TO DO:
Give the number of lines in these entries that contain "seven", and nothing more.

RECORD EXCERPTS:
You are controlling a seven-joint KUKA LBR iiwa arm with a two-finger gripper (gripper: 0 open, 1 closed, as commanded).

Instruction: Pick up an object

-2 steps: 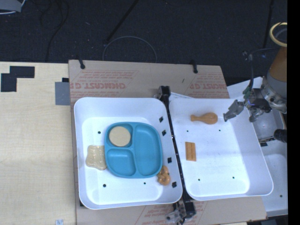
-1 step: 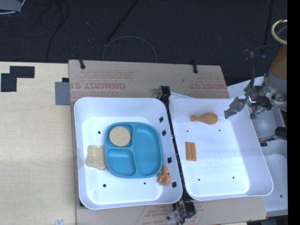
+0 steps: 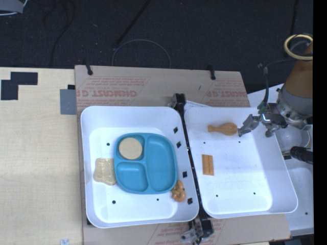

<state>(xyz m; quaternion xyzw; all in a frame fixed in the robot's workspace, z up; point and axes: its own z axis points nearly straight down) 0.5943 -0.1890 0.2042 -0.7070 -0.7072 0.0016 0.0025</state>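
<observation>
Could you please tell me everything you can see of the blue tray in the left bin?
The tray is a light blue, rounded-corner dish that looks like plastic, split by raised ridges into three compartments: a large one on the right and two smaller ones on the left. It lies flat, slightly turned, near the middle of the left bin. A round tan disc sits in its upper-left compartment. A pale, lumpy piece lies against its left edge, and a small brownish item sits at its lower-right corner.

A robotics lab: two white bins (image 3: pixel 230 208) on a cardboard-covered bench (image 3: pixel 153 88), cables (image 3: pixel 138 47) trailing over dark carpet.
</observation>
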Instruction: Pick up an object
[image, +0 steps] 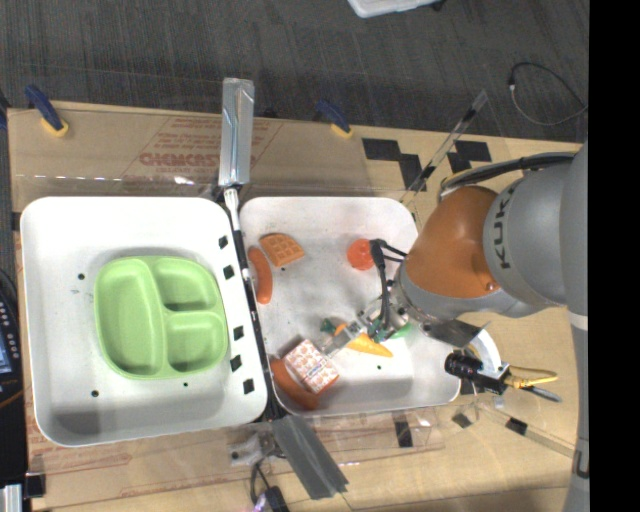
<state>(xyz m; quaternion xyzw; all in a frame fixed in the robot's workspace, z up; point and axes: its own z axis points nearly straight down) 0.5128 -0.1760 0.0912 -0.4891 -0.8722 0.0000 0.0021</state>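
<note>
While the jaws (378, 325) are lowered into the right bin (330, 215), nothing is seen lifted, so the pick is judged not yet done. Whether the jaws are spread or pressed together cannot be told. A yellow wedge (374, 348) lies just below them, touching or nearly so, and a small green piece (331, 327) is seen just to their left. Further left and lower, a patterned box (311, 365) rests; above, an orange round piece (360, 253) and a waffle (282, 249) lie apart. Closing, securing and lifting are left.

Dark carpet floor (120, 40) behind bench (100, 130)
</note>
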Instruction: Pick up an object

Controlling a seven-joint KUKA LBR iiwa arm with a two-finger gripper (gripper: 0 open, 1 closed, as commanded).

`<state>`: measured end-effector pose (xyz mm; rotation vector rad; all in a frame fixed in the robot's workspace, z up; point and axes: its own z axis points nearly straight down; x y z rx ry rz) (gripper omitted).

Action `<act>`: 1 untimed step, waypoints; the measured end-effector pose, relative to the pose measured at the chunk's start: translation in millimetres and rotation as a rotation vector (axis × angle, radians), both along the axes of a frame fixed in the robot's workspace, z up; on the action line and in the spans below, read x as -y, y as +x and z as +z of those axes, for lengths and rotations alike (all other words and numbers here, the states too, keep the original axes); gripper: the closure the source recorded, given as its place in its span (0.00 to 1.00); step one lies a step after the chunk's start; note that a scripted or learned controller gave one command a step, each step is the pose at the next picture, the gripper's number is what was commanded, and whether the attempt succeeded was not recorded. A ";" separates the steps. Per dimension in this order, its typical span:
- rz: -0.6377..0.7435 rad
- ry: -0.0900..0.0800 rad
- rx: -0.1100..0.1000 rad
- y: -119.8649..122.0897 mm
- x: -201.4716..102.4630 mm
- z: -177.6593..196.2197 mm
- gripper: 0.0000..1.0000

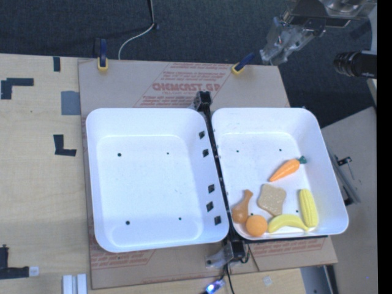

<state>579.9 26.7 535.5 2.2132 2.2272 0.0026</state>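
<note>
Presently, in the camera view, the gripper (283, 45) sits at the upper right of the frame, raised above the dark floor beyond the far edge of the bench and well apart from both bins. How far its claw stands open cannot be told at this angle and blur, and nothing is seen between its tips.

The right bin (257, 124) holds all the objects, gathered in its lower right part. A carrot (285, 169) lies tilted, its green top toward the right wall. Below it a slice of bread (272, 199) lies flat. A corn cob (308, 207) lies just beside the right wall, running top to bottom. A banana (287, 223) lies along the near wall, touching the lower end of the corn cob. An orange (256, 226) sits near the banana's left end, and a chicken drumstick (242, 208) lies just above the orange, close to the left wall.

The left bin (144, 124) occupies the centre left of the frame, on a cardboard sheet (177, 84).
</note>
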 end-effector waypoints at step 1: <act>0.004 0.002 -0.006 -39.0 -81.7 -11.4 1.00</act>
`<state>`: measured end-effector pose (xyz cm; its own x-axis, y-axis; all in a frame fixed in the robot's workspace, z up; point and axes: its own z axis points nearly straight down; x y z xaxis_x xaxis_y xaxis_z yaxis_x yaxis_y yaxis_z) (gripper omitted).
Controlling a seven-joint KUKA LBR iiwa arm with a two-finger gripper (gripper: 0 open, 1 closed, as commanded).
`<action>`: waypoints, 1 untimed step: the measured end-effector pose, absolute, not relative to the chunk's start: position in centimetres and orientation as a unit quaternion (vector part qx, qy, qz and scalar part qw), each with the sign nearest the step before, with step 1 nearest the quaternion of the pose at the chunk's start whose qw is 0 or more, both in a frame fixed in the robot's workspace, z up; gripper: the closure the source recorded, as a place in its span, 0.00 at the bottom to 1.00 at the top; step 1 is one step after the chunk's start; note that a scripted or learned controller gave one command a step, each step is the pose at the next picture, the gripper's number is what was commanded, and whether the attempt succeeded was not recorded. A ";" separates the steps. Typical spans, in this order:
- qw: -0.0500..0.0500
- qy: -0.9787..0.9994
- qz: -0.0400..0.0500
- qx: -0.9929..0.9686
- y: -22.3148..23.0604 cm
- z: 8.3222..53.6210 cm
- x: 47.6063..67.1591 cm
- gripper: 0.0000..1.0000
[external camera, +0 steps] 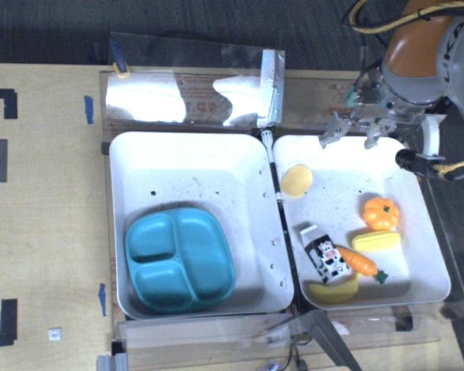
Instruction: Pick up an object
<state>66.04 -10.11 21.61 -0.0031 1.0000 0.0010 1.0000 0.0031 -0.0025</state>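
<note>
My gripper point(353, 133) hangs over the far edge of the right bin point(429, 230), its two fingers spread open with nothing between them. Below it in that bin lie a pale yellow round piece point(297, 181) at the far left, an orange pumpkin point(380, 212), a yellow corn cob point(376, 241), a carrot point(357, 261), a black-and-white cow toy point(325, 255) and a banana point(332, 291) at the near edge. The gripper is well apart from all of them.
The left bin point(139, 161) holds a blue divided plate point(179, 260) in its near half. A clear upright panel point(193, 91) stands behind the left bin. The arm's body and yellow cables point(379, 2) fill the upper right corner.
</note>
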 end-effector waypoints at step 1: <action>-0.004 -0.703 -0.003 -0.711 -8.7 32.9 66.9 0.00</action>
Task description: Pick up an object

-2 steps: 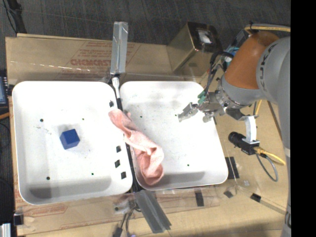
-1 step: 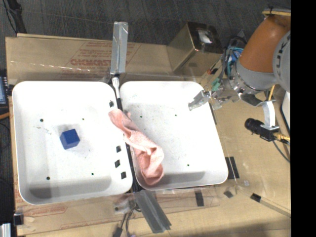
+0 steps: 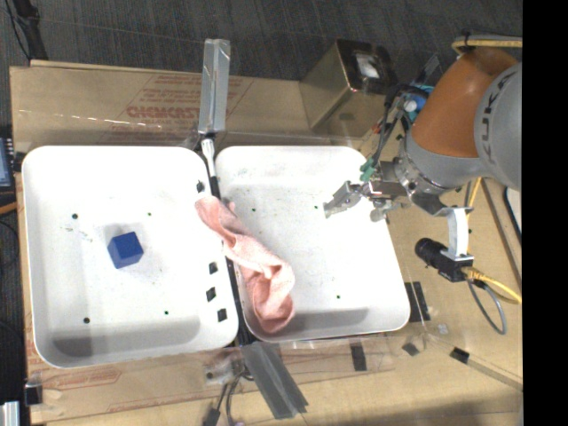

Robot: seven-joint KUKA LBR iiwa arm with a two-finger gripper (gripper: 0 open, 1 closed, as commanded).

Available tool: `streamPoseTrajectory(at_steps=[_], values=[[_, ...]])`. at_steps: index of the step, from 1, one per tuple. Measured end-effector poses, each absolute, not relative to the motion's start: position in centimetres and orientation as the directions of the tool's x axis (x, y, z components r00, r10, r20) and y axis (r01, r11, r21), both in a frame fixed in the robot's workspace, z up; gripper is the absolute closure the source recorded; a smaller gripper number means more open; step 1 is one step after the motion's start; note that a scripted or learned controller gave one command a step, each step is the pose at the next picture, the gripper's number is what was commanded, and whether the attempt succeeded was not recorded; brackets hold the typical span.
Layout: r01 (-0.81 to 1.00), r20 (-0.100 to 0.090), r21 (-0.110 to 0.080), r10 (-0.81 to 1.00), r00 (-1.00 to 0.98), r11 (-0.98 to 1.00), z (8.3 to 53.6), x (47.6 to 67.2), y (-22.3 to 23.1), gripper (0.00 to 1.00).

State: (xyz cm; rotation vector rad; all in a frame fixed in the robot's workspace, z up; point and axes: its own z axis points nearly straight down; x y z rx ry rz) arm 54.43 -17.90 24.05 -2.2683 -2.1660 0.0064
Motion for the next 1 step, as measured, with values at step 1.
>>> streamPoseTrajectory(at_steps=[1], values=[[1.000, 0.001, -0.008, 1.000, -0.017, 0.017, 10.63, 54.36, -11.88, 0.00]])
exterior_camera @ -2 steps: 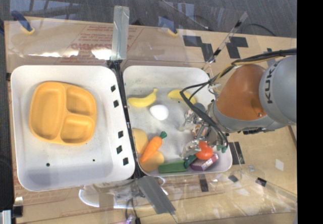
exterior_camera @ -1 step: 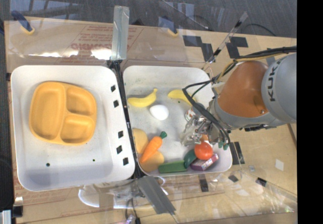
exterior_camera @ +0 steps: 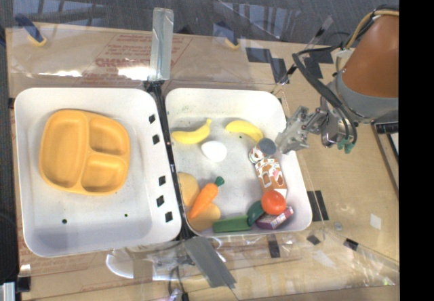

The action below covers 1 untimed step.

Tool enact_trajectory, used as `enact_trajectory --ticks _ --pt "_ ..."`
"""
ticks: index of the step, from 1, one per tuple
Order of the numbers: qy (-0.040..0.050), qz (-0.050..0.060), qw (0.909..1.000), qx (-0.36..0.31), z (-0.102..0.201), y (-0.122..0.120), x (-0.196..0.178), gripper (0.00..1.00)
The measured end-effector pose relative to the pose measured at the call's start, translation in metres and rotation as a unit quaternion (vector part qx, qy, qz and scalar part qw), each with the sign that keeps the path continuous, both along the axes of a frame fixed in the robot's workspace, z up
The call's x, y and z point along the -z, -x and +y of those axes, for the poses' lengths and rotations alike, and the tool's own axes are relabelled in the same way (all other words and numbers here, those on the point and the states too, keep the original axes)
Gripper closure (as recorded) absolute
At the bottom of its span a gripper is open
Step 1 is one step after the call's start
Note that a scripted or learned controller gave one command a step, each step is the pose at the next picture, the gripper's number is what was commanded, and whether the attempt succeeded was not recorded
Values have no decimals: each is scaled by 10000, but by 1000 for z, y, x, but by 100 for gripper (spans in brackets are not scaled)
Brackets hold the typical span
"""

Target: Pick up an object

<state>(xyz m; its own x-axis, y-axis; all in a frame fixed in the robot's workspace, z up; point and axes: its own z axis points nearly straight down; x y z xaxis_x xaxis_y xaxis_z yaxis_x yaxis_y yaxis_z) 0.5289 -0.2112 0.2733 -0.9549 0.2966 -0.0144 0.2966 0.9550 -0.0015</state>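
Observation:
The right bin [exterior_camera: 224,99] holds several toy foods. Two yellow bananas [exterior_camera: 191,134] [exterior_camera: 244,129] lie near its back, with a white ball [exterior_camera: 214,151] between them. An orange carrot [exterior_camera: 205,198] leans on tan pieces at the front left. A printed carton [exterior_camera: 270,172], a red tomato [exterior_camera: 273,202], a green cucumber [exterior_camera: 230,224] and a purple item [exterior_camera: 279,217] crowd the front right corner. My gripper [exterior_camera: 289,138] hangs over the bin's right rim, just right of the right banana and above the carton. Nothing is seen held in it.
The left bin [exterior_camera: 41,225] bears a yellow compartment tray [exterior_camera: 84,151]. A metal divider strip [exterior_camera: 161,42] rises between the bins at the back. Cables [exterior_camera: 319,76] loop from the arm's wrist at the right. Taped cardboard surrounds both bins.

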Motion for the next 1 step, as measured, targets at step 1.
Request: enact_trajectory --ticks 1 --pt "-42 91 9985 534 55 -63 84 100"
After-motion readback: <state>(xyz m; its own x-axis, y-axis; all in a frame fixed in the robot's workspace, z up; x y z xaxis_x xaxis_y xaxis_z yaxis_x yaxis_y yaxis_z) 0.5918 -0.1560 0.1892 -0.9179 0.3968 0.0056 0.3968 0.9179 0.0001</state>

ANSWER BOX:
4